BJ’s Wholesale (BJ) topped expectations for first-quarter profit and sales and reaffirmed its full-year guidance. First-quarter adjusted earnings were 26 cents per share, better than the 24 cents expected, and comparable Club sales excluding gasoline sales rose a better-than-anticipated 1.9%. Revenue of $3.14 billion was slightly ahead of expectations for $3.12 billion.

Best Buy (BBY) produced guidance for the current quarter that topped consensus expectations, and first-quarter earnings came ahead of expectations. First-quarter adjusted earnings of $1.02 per share were 15 cents ahead of estimates, and sales of $9.14 billion were in-line. For the second quarter, Best Buy sees adjusted earnings of between 95 cents to $1.00 per share, and revenue of between $9.5 billion and $9.6 billion. CEO Corrie Barry said the outlook includes the company’s “best estimate of the impact associated with the recent increase in tariffs on goods imported from China.”

ECONOMY

U.S. manufacturing growth slid to a near 10-year low in April, according to IHS Markit’s manufacturing purchasing managers’ index. The preliminary reading for May came in at 50.6, below expectations for 52.6, the same level as in April. Readings above 50 indicate expansion in a sector. The slower pace of growth in May was driven by a “broad-based slowdown in the rates of expansion for output, employment and pre-production inventories, while new orders declined for the first time since August 2009,” IHS Markit said.

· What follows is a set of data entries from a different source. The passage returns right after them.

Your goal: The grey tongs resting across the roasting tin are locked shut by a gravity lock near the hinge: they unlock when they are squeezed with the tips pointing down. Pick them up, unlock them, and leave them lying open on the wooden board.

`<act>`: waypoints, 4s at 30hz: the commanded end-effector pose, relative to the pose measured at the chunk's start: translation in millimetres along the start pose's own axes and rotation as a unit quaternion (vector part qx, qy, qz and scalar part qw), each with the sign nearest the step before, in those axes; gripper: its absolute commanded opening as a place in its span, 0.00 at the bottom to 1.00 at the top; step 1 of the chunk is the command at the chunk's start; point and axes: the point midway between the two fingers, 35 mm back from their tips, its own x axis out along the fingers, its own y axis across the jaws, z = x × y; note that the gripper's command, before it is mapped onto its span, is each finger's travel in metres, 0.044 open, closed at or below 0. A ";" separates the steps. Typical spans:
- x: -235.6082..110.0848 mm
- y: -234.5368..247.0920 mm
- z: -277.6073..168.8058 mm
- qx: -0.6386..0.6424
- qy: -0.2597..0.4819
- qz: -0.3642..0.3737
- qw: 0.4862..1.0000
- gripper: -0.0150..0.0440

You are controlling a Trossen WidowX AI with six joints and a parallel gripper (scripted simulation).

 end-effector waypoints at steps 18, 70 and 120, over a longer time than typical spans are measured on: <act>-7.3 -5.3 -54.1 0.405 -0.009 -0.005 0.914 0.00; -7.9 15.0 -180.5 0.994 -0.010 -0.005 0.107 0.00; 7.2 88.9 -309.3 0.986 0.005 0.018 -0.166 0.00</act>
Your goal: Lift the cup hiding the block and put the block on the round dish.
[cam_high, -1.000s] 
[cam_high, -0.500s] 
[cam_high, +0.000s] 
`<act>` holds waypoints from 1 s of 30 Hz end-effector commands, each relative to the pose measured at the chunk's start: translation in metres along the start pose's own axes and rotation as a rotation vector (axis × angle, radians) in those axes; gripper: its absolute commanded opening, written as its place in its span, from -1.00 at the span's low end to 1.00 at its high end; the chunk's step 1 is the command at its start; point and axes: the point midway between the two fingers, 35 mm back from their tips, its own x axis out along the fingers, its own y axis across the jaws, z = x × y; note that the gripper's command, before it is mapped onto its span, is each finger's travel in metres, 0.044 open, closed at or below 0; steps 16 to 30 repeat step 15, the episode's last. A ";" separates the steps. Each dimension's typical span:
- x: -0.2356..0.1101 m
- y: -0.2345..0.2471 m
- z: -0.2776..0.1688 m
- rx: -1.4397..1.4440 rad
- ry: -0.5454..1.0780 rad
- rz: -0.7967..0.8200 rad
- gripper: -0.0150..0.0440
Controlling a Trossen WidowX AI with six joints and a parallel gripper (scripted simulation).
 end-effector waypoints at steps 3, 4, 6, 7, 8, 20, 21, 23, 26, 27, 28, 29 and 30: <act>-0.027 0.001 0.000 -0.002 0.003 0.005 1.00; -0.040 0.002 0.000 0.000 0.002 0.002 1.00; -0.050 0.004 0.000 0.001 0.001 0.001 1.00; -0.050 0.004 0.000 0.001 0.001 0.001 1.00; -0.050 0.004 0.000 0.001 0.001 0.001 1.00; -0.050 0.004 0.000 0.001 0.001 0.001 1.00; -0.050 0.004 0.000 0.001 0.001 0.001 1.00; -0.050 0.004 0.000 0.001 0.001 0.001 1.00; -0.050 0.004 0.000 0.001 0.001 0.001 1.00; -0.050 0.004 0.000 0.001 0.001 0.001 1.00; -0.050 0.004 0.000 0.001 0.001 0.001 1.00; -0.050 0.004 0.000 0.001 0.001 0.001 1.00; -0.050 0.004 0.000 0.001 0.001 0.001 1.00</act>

Meanwhile, U.S. service sector growth also unexpectedly slowed in May to a three-year low of 50.9, IHS Markit said. This was short of expectations for 53.5, and the prior month’s reading of 53. The U.S. is largely a services-driven economy, and the sector had previously held up much more strongly compared to the more trade-sensitive manufacturing sector.

Taken together, the U.S. composite purchasing managers’ index fell to 50.9 in May, a three-year low.

“Growth of business activity slowed sharply in May as trade war worries and increased uncertainty dealt a further blow to order book growth and business confidence,” Chris Williamson, chief business economist at IHS Markit, said in a statement. “Worse may be to come, as inflows of new business showed the smallest rise seen this side of the global financial crisis.”

New home sales fell more-than-expected to a seasonally adjusted annualized rate of 673,000 in April, or down 6.9% from March’s revised rate, the Commerce Department reported Thursday. Nearly all of the declines stemmed from homes priced at less than $300,000. March’s rate, however, was upwardly revised to 723,000 new home sales, the highest level since October 2007.

New unemployment claims touched a five-week low for the week ending May 18, the Labor Department reported Thursday. New jobless claims fell by 1,000 to 211,000, while consensus economists anticipated a rise of 4,000 for the week. Continuing claims, however, rose more-than-expected to 1.676 million.